Two collections of essays written by women about things they were not told became best sellers in Canada. Dropped Threads (2001) and Dropped Threads 2 (2003) were edited by Shields and her friend and colleague Marjorie Anderson.
Death and legacy
Carol Shields passed away in 2003 from breast cancer at the age of 68 in Victoria. After her death, six of her short stories were adapted by Shaftesbury Films into a dramatic anthology series called The Shields Stories. Her earlier short story collections were republished as Collected Stories of Carol Shields in 2005. Films based on her novels include Swann (1996) and The Republic of Love (2003). Her final novel, Unless, was adapted into a play in 2016 by Alan Gilsenan.
Shields' eldest daughter, Anne Giardini, is also a writer. Giardini has written for the National Post as a columnist and has published her first novel, The Sad Truth About Happiness. Her second novel, Advice for Italian Boys, was published in 2009. Giardini and her son, Nicholas, edited a book of Shields' thoughts and advice on writing, Startle and Illuminate, which was published in 2016.

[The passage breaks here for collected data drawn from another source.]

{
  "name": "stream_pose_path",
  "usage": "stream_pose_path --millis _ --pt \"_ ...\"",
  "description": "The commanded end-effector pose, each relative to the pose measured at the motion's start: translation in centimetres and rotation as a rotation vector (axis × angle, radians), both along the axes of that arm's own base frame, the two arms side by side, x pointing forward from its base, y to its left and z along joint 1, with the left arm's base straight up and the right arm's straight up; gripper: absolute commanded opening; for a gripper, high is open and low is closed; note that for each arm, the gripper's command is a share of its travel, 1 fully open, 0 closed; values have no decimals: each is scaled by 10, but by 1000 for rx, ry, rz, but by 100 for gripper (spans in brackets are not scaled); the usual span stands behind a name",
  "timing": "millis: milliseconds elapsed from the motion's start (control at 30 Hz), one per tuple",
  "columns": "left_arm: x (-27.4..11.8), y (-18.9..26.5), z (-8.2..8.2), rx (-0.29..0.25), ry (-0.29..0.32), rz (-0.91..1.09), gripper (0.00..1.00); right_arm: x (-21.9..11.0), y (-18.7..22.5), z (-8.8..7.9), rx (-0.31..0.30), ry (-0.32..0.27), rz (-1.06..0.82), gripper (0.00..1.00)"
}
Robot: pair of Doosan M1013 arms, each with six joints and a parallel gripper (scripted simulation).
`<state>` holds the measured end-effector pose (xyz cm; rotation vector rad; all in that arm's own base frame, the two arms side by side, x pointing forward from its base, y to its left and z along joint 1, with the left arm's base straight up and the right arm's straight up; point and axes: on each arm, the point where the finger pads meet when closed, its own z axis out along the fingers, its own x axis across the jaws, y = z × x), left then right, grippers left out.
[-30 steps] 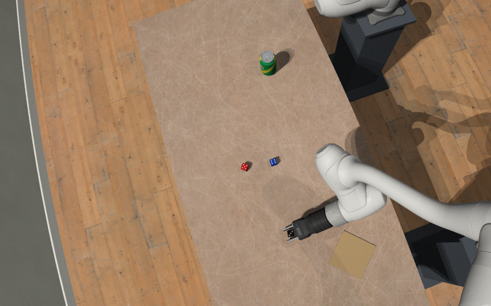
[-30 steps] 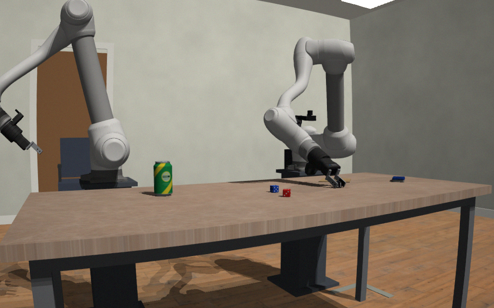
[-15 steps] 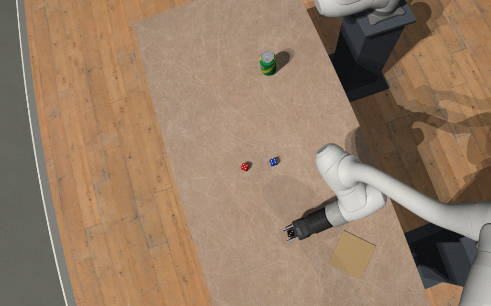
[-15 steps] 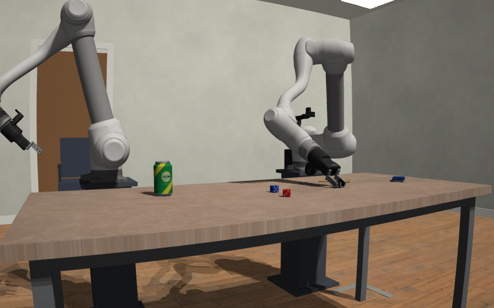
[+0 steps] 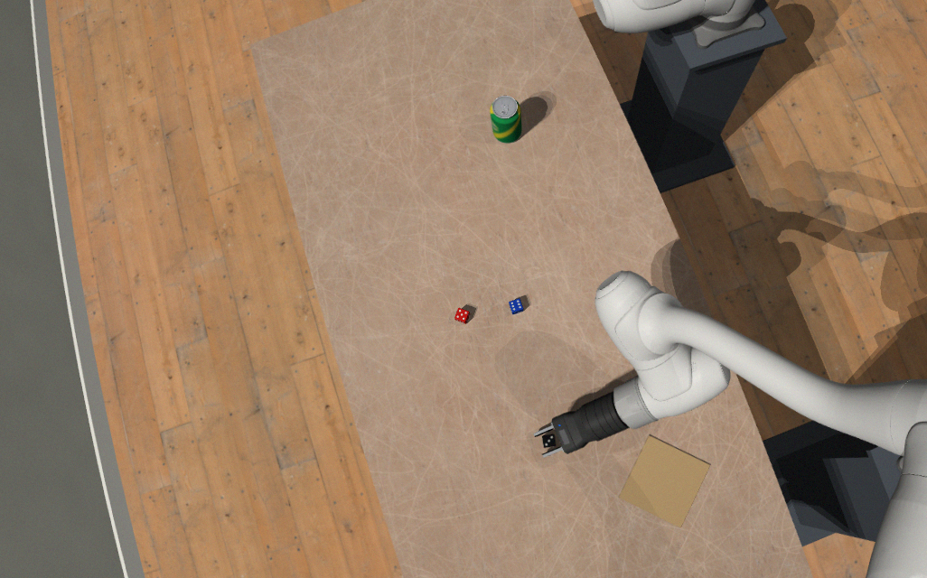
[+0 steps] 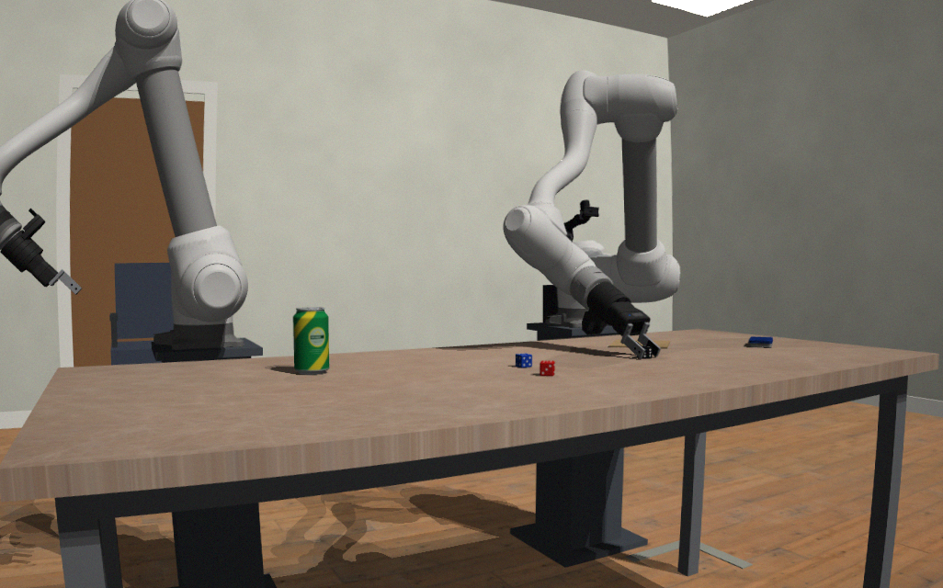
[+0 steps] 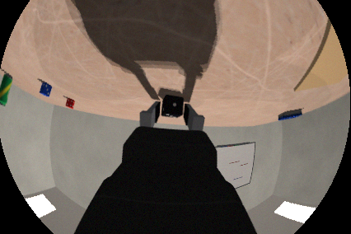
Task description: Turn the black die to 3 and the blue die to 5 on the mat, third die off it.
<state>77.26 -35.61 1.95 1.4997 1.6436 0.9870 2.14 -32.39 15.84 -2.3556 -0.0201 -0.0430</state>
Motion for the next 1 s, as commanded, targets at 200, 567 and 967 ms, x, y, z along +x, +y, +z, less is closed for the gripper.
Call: stream_pose_path --millis 200,567,967 --pt "0 0 1 -1 -1 0 79 0 0 0 -1 0 0 100" --pt "-6 -1 5 -1 -1 0 79 0 0 0 -1 0 0 100" --pt "-37 -4 21 -1 -1 0 79 0 0 0 -1 0 0 100"
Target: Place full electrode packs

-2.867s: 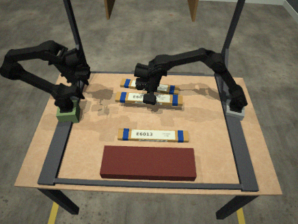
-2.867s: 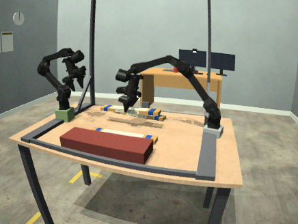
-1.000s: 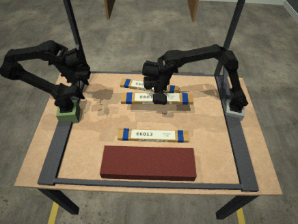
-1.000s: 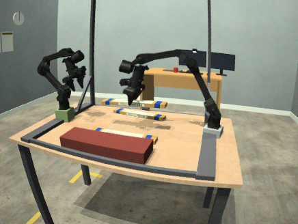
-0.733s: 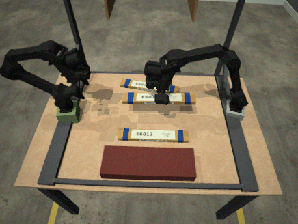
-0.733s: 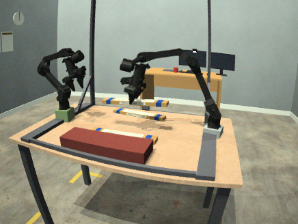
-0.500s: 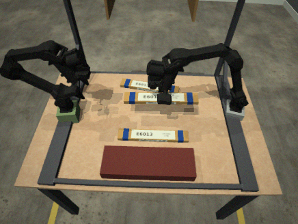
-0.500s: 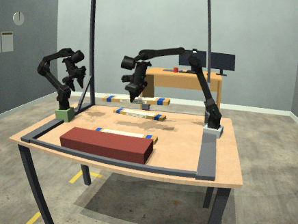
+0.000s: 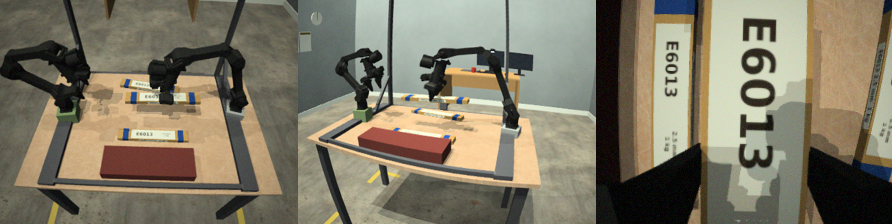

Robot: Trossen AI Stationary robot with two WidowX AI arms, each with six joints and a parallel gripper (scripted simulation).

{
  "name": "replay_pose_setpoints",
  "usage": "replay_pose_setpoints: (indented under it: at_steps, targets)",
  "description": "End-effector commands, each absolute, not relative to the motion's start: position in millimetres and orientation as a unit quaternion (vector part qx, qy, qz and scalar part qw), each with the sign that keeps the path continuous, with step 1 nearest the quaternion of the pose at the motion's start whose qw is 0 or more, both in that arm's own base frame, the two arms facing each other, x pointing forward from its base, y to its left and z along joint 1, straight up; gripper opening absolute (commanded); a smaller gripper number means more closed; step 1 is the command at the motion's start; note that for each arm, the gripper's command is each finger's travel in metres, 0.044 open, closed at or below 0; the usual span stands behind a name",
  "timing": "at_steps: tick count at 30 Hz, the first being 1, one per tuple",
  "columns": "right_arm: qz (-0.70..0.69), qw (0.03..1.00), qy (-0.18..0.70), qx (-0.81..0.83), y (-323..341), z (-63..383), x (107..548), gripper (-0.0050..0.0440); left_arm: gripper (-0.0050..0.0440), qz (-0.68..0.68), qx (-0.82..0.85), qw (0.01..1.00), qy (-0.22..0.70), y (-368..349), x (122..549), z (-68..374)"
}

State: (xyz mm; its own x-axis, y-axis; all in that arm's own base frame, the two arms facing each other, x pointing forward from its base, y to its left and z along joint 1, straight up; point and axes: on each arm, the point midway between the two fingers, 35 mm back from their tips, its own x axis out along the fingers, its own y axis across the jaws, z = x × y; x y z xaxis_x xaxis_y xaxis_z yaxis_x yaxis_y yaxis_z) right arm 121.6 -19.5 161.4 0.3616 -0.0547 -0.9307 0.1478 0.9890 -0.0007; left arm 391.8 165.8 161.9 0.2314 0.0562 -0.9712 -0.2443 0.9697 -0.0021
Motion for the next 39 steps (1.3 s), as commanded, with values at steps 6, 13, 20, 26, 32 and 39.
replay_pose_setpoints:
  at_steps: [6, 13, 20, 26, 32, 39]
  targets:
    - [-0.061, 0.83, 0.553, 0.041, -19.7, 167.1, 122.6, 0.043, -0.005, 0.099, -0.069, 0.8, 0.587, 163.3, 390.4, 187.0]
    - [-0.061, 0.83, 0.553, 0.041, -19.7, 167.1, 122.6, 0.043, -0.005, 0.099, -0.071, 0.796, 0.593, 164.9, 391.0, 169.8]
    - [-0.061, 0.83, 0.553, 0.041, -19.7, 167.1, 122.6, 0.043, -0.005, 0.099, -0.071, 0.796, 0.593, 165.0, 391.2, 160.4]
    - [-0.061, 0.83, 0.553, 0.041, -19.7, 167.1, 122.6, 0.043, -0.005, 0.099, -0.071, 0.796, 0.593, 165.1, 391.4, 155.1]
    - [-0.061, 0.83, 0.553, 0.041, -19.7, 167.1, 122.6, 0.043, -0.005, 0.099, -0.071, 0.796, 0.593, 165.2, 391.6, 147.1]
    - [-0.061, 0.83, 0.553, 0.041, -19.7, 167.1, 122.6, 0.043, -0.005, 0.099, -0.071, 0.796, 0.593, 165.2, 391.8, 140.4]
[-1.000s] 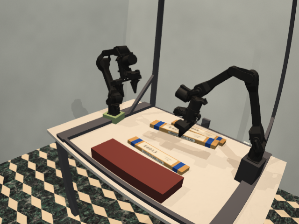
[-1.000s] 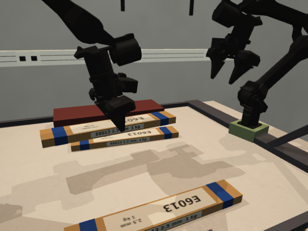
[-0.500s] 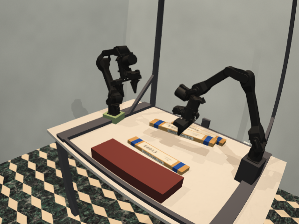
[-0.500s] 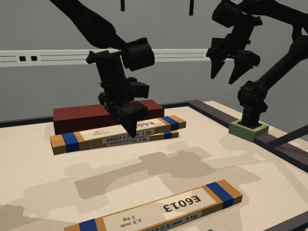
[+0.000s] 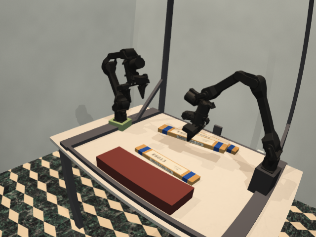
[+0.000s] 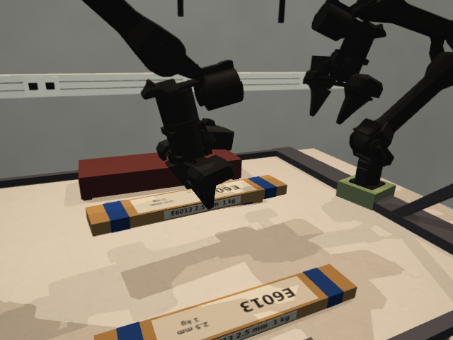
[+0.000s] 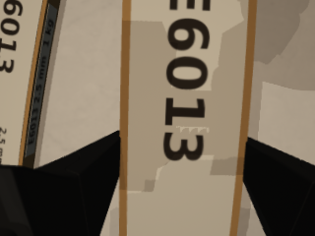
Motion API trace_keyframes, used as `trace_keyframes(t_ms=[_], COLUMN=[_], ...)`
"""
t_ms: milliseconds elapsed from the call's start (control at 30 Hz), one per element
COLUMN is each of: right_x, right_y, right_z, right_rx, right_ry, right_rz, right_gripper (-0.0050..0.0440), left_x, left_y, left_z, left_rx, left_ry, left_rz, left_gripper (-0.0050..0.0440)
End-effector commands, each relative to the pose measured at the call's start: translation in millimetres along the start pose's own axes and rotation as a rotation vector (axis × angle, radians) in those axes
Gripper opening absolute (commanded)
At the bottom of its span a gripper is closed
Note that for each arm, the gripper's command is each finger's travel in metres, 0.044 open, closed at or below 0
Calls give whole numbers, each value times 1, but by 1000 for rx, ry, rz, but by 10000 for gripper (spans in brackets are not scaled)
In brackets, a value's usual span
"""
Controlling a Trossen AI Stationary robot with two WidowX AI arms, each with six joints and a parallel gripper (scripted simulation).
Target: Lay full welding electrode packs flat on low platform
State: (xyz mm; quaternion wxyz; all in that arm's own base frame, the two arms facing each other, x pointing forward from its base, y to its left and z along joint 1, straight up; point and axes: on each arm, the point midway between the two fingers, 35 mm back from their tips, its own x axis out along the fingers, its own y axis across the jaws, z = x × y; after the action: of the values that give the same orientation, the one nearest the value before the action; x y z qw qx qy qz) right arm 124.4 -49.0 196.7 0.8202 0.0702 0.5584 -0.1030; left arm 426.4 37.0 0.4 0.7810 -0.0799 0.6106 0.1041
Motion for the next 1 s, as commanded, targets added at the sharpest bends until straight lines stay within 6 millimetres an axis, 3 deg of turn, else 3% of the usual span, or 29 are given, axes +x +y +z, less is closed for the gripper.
trace_keyframes(t_ms=[0,533,700,967], right_x=[-5,-5,-5,-5], right_y=[0,0,0,0], right_z=[3,3,3,3], right_rx=[-4,-4,-4,-4], right_ry=[-20,-20,-20,-20], right_rz=[-1,-1,-1,-1], right_gripper=[430,430,430,430], left_x=[-18,-17,-1,8], left_y=[-3,-2,-1,-1], left_z=[19,19,7,6], left_rx=[-7,-6,-5,-5], left_ry=[-61,-57,-28,-32], left_rz=[-8,-8,-3,-3], left_gripper=[-50,-50,-50,-50])
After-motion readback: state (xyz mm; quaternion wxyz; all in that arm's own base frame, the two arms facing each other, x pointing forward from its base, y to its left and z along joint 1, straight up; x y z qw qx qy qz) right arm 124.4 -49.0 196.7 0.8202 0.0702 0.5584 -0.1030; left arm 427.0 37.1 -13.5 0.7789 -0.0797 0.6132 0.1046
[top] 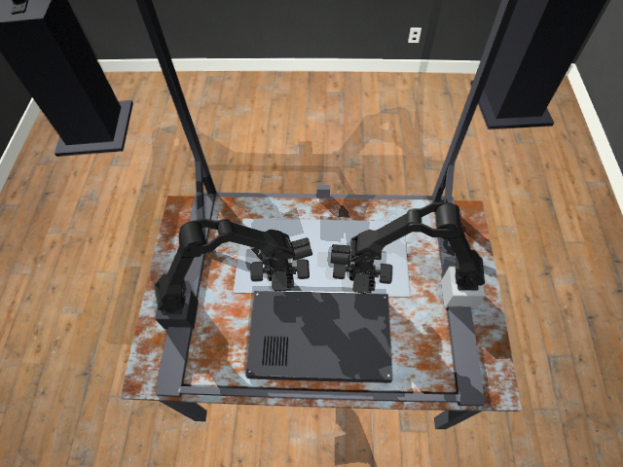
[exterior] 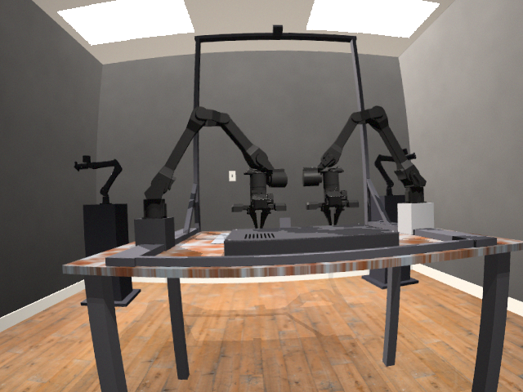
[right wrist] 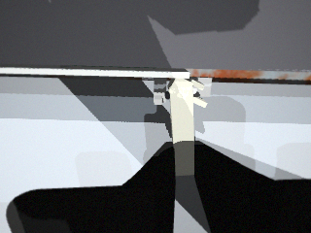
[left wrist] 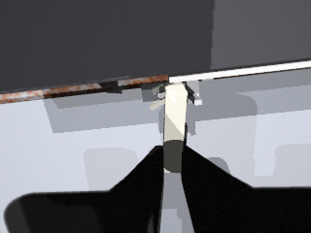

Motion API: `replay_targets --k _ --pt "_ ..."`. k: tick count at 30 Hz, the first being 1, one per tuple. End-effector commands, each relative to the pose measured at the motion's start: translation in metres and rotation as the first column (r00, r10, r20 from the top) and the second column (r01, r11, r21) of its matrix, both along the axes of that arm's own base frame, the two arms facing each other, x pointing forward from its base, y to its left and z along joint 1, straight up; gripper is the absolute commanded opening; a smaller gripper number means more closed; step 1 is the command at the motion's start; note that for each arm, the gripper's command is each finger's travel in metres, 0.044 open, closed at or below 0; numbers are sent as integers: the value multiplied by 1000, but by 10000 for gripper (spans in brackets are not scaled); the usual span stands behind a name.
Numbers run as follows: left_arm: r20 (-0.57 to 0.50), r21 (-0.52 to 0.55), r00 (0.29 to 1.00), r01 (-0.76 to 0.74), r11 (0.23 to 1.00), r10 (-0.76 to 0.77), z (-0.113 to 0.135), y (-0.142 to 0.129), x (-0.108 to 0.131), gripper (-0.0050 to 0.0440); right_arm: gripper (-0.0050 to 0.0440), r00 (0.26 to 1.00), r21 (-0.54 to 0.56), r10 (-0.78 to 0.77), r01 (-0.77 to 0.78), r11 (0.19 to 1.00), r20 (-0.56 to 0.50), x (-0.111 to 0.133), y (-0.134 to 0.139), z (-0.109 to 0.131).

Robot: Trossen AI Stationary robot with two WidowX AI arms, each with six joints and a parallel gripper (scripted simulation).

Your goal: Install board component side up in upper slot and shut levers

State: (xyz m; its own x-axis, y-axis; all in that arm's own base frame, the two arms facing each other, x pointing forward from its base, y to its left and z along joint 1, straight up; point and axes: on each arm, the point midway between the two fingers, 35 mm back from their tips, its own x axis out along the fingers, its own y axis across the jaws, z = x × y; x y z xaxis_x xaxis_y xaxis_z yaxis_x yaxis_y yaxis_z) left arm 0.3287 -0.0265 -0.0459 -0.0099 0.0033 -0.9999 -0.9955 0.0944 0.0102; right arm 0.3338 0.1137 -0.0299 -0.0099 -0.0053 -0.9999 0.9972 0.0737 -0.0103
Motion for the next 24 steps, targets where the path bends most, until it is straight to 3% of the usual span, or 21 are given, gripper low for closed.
replay_targets --k 1,24 --pt "31 2 999 -37 999 37 8 3 10 8 8 999 8 -36 36 999 33 11 -1 10" --pt "34 -5 994 -106 994 106 9 5 13 8 8 998 4 -50 50 999 29 11 -2 8"
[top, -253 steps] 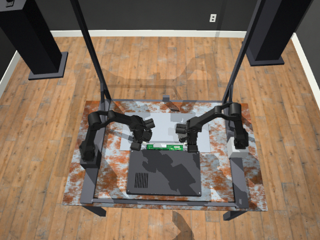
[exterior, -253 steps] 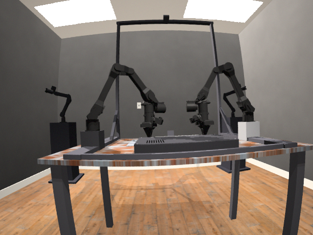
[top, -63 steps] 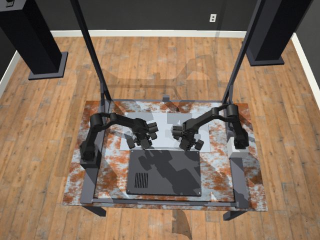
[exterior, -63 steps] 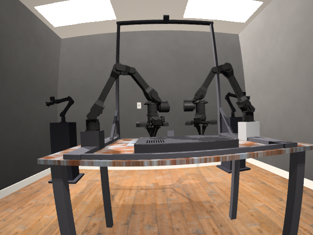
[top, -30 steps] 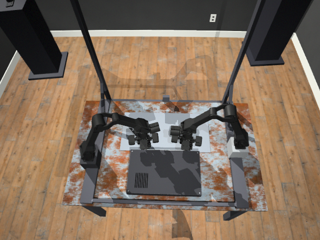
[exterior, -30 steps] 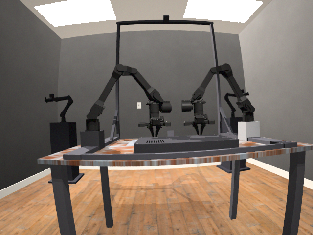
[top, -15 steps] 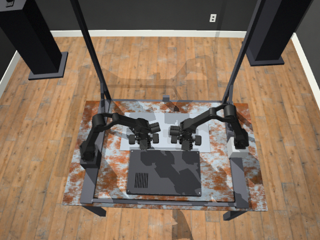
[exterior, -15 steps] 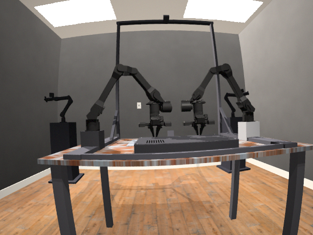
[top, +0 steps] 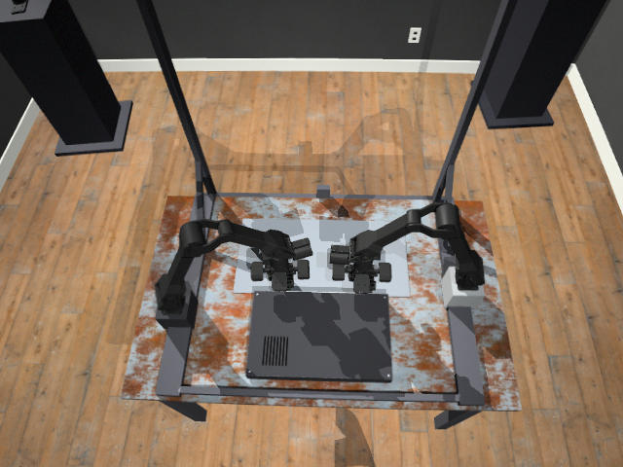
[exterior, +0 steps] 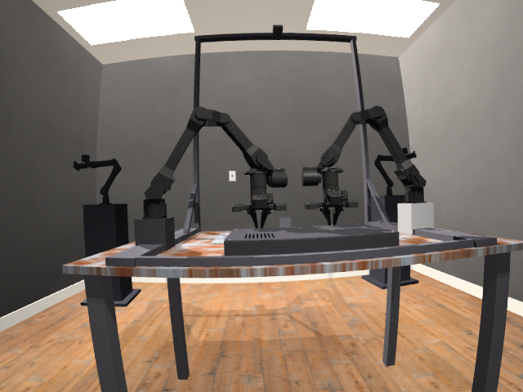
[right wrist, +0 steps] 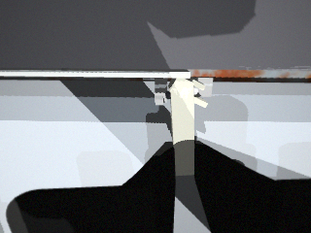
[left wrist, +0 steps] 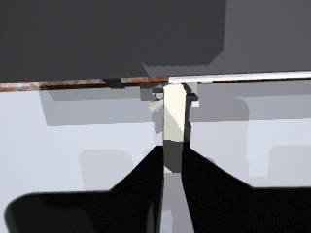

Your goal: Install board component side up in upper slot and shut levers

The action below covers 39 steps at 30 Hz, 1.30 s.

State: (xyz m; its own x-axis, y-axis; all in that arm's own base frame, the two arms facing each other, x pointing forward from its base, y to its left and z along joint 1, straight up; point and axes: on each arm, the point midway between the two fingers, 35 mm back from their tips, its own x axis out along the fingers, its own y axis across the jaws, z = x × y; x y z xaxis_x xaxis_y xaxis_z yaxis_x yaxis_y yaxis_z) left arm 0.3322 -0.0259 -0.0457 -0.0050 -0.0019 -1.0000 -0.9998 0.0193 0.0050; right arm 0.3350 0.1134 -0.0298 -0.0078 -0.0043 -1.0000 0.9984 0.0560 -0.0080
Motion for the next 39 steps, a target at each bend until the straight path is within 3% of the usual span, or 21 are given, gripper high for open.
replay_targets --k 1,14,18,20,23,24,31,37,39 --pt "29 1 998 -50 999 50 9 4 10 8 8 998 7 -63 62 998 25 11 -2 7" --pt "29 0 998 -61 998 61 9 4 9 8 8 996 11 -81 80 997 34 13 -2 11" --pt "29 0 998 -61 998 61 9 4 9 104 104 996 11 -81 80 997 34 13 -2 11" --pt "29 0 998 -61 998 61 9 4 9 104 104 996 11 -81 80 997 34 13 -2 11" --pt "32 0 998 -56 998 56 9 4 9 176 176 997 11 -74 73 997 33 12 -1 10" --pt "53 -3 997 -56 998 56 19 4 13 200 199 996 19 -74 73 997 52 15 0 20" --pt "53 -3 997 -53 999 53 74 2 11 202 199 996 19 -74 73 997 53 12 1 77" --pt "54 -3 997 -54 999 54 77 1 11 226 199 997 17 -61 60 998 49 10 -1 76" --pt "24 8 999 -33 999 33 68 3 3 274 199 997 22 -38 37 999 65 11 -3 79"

Shields' youngest daughter, Sara Cassidy, has written many children's books and young adult novels, including Slick (2010), Windfall (2011), A Boy Named Queen (2016), and Nevers (2019), which was nominated for the Governor General's Award for young people's literature.
In 2020, the Carol Shields Prize for Fiction was created as a new literary award to honor writing by Canadian and American women and non-binary authors. In 2022, Shields was inducted into the Chicago Literary Hall of Fame after she died for her contributions as an author.